__What is being asked__.
Sort through the data and copy the lines holding the word "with".

__Source material__.
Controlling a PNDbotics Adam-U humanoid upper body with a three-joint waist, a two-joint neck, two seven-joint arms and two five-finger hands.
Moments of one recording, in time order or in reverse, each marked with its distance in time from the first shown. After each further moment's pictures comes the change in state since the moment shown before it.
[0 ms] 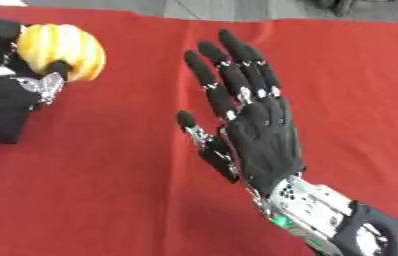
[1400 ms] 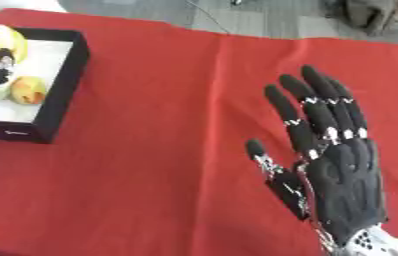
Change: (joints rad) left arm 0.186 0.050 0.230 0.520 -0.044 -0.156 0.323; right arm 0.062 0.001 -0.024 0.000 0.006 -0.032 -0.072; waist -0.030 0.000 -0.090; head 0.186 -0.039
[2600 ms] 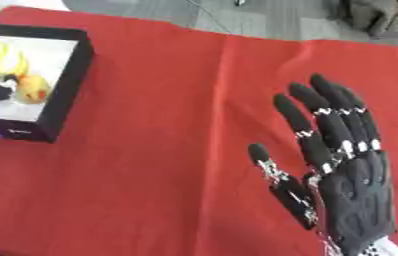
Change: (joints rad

__Solution__.
Controlling a PNDbotics Adam-U humanoid upper body with a three-joint waist, a two-joint neck, two seven-joint arms and two five-finger hands.
Moments of one recording, in time order or in reverse, each marked with its distance in time from the first shown. After each further moment's pictures comes the change in state since the moment shown before it.

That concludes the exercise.